Vitamin D is an important nutrient that helps to maintain overall health, including brain function. While vitamin D is known to help with bone health and calcium absorption, new research suggests that it may also help with neuronal development and function, including the brain’s dopamine circuit. Using cutting-edge technology, neuroscientists at The University of Queensland have discovered how vitamin D deficiency affects developing neurons in schizophrenia.
Professor Darryl Eyles has built on previous research from his Queensland Brain Institute laboratory linking maternal vitamin D deficiency and brain development disorders such as schizophrenia to better understand the functional changes occurring in the brain.
Schizophrenia is linked to a variety of developmental risk factors, both genetic and environmental. While the precise neurological causes of the disorder are unknown, it is known that schizophrenia is associated with a significant change in the way the brain uses dopamine, the neurotransmitter known as the brain’s “reward molecule.”
What we found was the altered differentiation process in the presence of vitamin D not only makes the cells grow differently, but recruits machinery to release dopamine differently.
Professor Eyles
Professor Eyles investigated the mechanisms underlying abnormal dopamine release and discovered that maternal vitamin D deficiency affects the early development and later differentiation of dopaminergic neurons.
The Queensland Brain Institute developed dopamine-like cells to mimic the process of differentiation into early dopaminergic neurons that occurs during embryonic development. They cultured the neurons both with and without the active vitamin D hormone. Dopamine neurite outgrowth was significantly increased in three different model systems. They then discovered changes in the distribution of presynaptic proteins involved in dopamine release within these neurites.
“What we found was the altered differentiation process in the presence of vitamin D not only makes the cells grow differently, but recruits machinery to release dopamine differently,” Professor Eyles said.

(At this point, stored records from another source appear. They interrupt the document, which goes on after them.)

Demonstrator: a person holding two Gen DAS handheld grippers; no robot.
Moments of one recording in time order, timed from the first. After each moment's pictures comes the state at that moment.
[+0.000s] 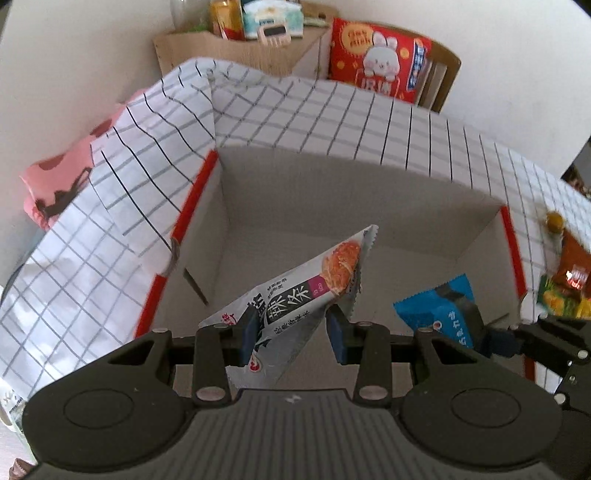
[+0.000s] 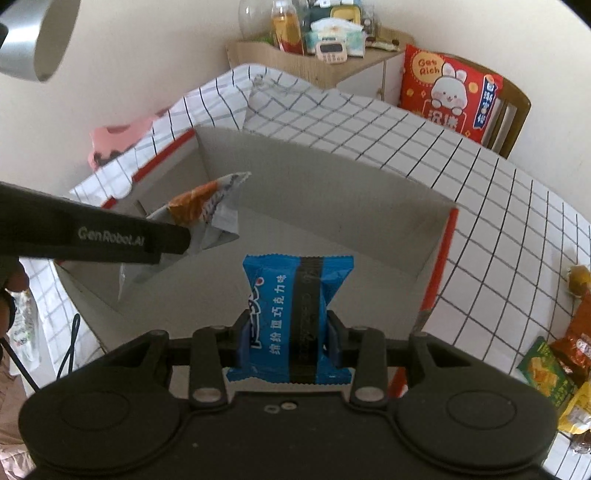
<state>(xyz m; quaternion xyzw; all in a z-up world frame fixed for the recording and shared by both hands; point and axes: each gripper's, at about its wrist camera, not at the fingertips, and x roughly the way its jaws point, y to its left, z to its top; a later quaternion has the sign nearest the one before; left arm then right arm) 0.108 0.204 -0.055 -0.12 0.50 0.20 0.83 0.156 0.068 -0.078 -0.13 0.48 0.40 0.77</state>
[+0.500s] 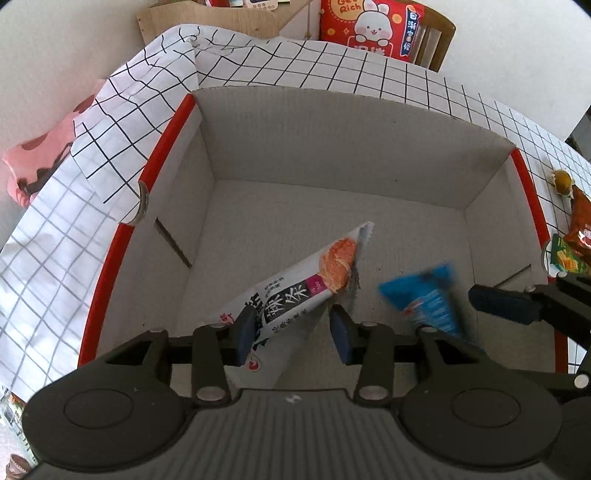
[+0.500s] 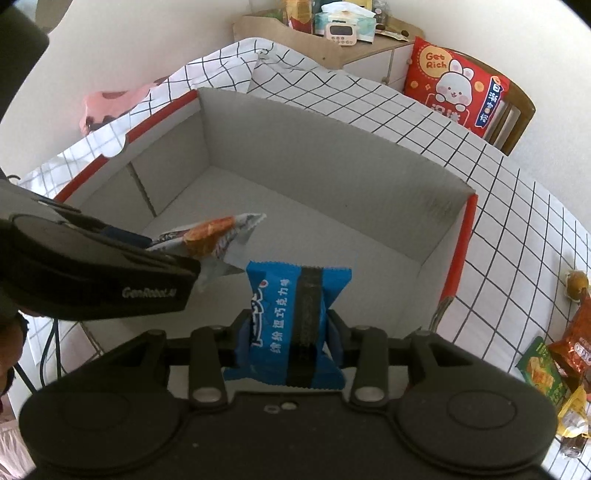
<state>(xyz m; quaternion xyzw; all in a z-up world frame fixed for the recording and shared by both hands) 0.102 0.195 -0.086 -0.11 0.53 0.19 0.82 0.144 0.080 -0.088 -0.18 0.48 0.40 0.76</state>
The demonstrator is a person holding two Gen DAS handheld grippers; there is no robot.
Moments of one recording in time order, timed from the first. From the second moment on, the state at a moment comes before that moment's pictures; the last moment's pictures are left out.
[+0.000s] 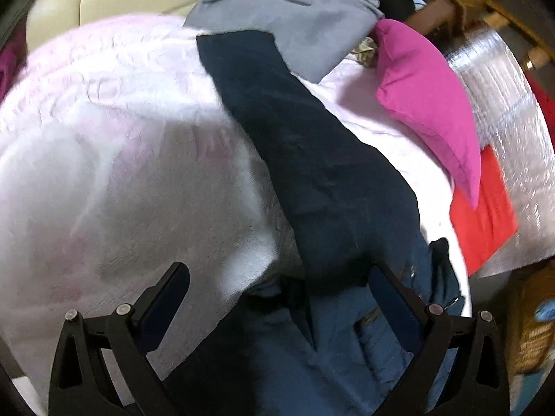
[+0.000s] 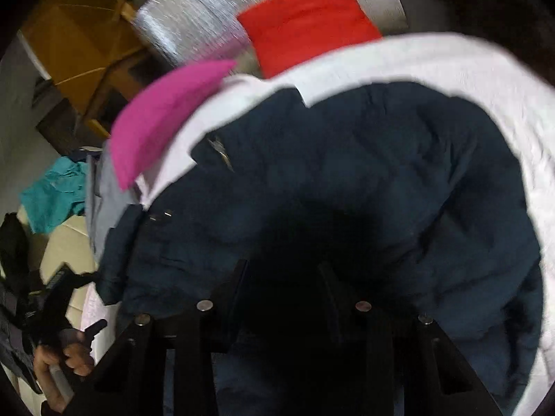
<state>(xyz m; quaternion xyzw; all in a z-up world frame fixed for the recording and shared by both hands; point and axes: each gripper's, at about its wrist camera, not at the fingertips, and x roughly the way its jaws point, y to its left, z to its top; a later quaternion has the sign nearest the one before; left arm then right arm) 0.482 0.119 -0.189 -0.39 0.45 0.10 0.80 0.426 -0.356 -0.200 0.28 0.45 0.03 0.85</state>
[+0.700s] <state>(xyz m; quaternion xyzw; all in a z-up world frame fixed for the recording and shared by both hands) 0.557 0.193 -0.220 -0.55 0.46 0.02 0.69 0.426 -0.372 -0.212 0.30 0.45 0.07 0.84</state>
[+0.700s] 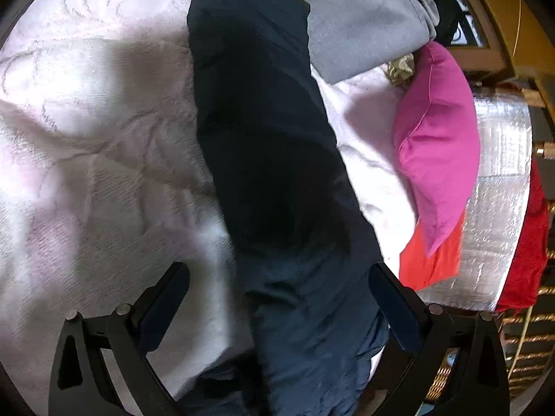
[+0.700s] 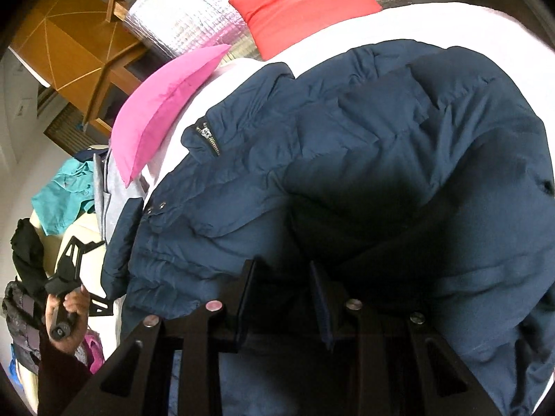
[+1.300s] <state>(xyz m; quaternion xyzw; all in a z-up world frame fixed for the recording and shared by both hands) 0.534 0.026 -0.109 -0.25 0.44 -0.10 0.86 0.404 -0.402 -0.214 0.40 0.44 0.08 0.80</state>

Using a new visualisation tool known as false fluorescent neurotransmitters, the team could then analyse the functional changes in presynaptic dopamine uptake and release in the presence and absence of vitamin D. They showed that dopamine release was enhanced in cells grown in the presence of the hormone compared to a control.
“This is conclusive evidence that vitamin D affects the structural differentiation of dopaminergic neurons.”
Dopamine is a neurotransmitter that plays a variety of roles, including reward and motivation, movement control, mood regulation, and cognitive processes. Dopamine system disruptions have been linked to a variety of neurological and psychiatric disorders, including Parkinson’s disease, schizophrenia, and addiction.
Professor Eyles and his colleagues were able to expand on their long-held belief that maternal vitamin D deficiency affects the formation of early dopaminergic circuits by leveraging advances in targeting and visualizing single molecules within presynaptic nerve terminals.
The researchers are now investigating whether other environmental risk factors for schizophrenia, such as maternal hypoxia or infection, alter the trajectory of dopamine neuron differentiation in the same way. Eyles and his colleagues believe that such early changes in dopamine neuron differentiation and function may be the neurodevelopmental basis of later dopamine dysfunction in adults with schizophrenia.